The imperfections of the methods of fabricating parts lead to dispersion in terms of the shapes and dimensions of the geometrical envelope of the parts produced and therefore discrepancies between the geometry of their nominal surfaces, i.e. the geometry of their intended theoretical surfaces, and the geometry of their real surfaces obtained after fabrication.
Complex mechanical structures are often produced by assembling a plurality of parts held together by mechanical connections, which assembly operations are generally carried out at one or more assembly stations.
Because of the differences between the geometry of the nominal surfaces and the geometry of the real surfaces of the parts, these assembly stations necessitate means for modification and geometrical adjustment of the shapes of the parts that have to be assembled, such as inserting shims, filling with mastic or reworking.
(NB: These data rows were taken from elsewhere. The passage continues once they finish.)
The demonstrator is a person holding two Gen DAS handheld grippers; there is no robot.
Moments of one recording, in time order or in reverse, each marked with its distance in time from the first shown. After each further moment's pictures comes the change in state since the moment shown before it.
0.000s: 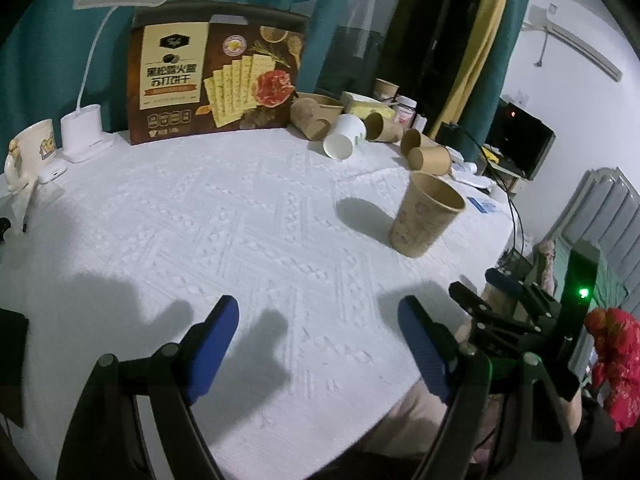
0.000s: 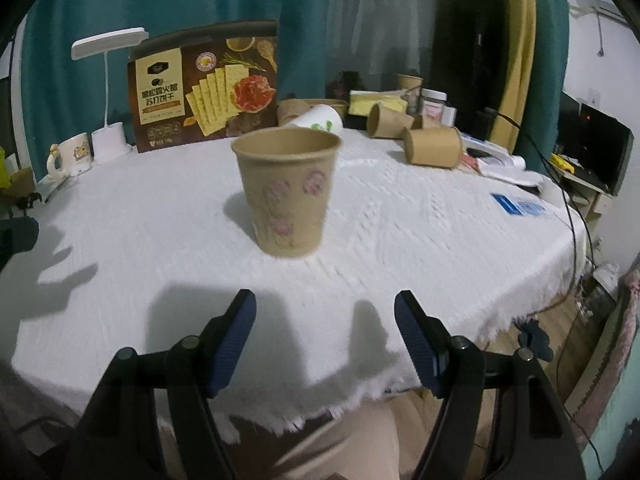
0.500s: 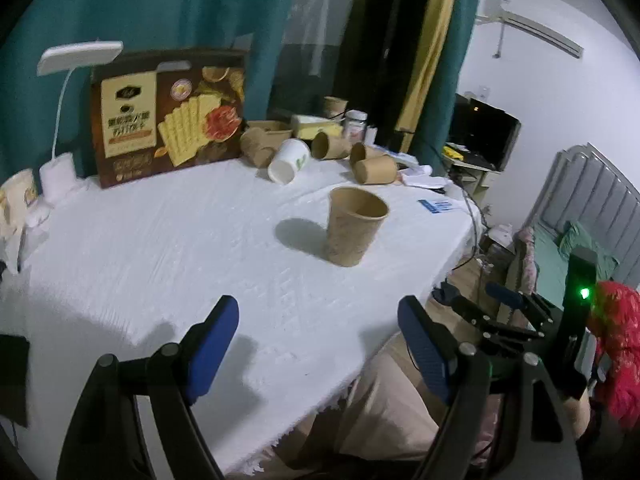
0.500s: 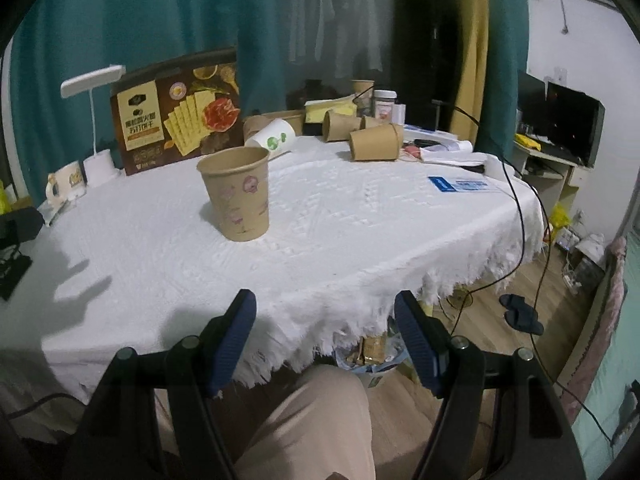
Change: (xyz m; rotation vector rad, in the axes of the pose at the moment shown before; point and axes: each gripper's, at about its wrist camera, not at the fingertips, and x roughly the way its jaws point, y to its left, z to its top) left arm -0.039 -0.061 0.001 0.120 -0.077 -0.068; right arm -0.073 -0.049 -0.018 0.112 -0.015 -0.031
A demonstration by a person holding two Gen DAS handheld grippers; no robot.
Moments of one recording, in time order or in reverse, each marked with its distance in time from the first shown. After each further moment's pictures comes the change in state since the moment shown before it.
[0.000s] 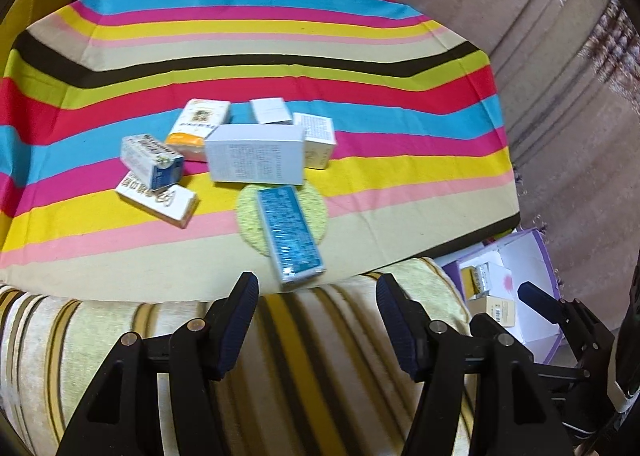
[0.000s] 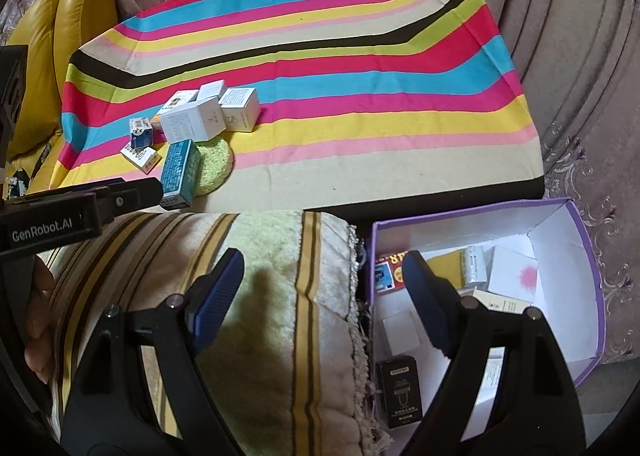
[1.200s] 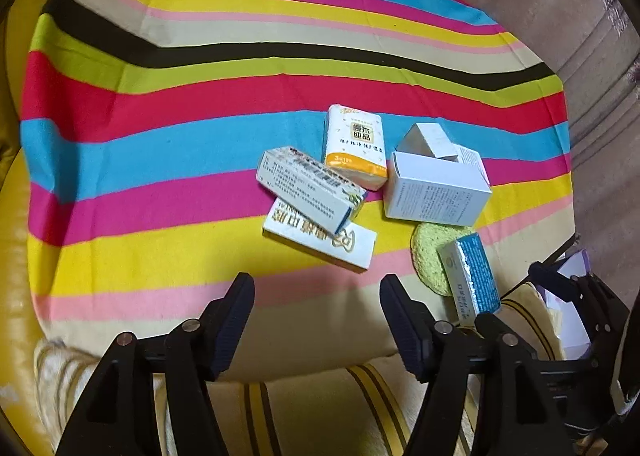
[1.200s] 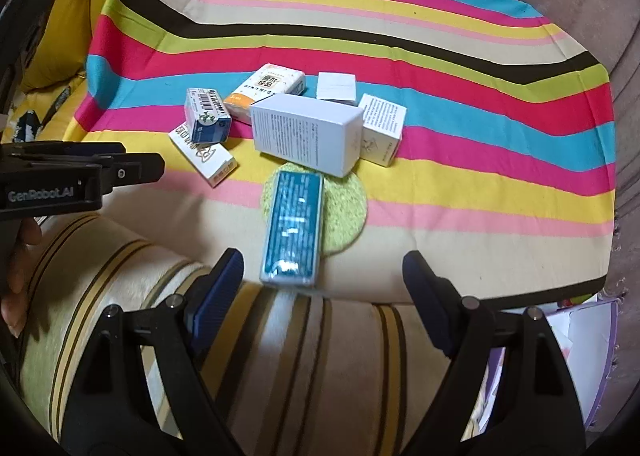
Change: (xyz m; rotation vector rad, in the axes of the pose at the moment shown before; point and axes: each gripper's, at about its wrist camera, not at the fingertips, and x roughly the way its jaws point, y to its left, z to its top) left arm 0.013 0.131 0.049 -0.015 0.084 0.078; right arm 0.075 0.127 0.060 -0.227 0.094 0.047
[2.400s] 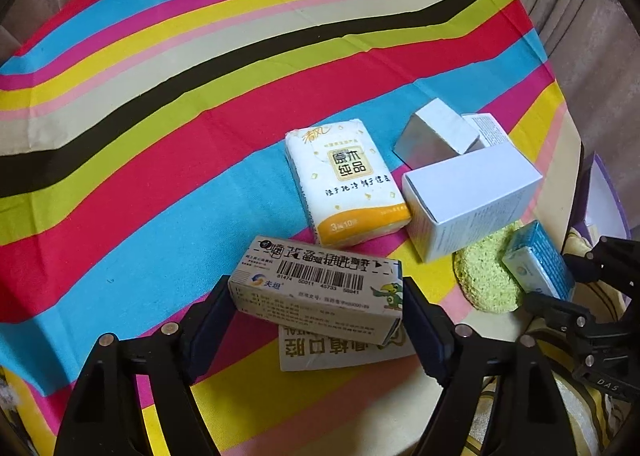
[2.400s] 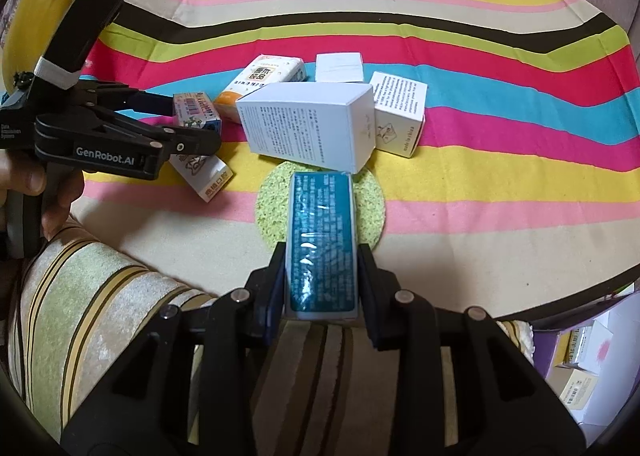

The production of a mechanical connection termed “complete”, i.e. with no degree of freedom, between two parts imposes the surfaces of the two parts that are face-to-face in the assembly bearing one on the other in as perfect a manner as possible, i.e. so as to minimize the residual clearance at the interface of these surfaces and the stresses introduced by deformations of the parts during assembly. This assumes that the two surfaces are geometrically complementary at their interface. By “interface” is meant the area of junction of the parts, corresponding to the respective facing surfaces of those parts to be assembled.
According to a first known method, the discrepancy at the interface is eliminated by the local deformation of one or both parts caused by the forces introduced during the production of the connection. The deformation, which may more particularly affect the less rigid part, is accompanied by modifications of the mechanical stress state of the parts.
This modification of the stress state must be limited so as not to affect, in particular, the mechanical strength of the parts and therefore of the mechanical structure. Moreover, in the case of rigid parts, it is not always possible to guarantee the deformation of the part to ensure the intimate contact of the assembled parts.
According to another method, a polymerizable filler mastic is deposited at the interface of the two parts and when the parts are pre-assembled flows into the areas in which contact between the parts is not achieved and thus fills the voids that would be formed in the absence of mastic.
However, the use of mastics of this kind is irksome and is not always possible, depending on the forces that have to be transmitted in the joint and the assembly elements used. Moreover, mastics having appropriate structural properties are dense and this can result in an increase in the weight of the assembled structure, which is all the more problematic in that it is not controlled.
It is therefore desirable to control the geometry of the surfaces at the interface of the parts to ensure an acceptable level of deformation and therefore of modification of the stress state.
This acceptable level of deformation is defined when designing the structure by assembly specifications and may be expressed by specified limits on the permissible maximum geometrical discrepancies of the surfaces at the interface of the parts to be assembled.
In order to limit these discrepancies at the interface of the surfaces of two parts to be assembled, it is known to measure the differences between the real and nominal surface geometries of a first part in order to determine the geometry of a nominal surface of a second part to be fabricated or in order to correct the geometry of a nominal surface of a second part that has already been fabricated. This is so that the differences between the geometries of the nominal and real surfaces of the first part are compensated by the geometry of the nominal surface of the second part. The geometry of the nominal surface of the second part is therefore determined so that it is complementary to the geometry of the real surface of the first part.
The differences between the geometry of the real and nominal surfaces are generally determined by measuring the surface of the first part, for example using a three-dimensional measuring machine. Moreover, the fabrication of the second part or the correction of the geometry of its nominal surface is typically effected by removing material, i.e. by machining.
The operations of fabrication of a part or of correction of the geometry of its nominal surface are relatively complex to implement if that part is a thin part, for example a metal sheet, in that the removal of material can significantly reduce the mechanical strength of the part. Moreover, the correction operations may be impossible to carry out without affecting the integrity of the part if the thickness of the part becomes less than a minimum necessary for the transmission of the designed forces in the part.
Moreover, these operations necessitate supplementary manipulations of the parts to be assembled and therefore a significant loss of time on the production or assembly line.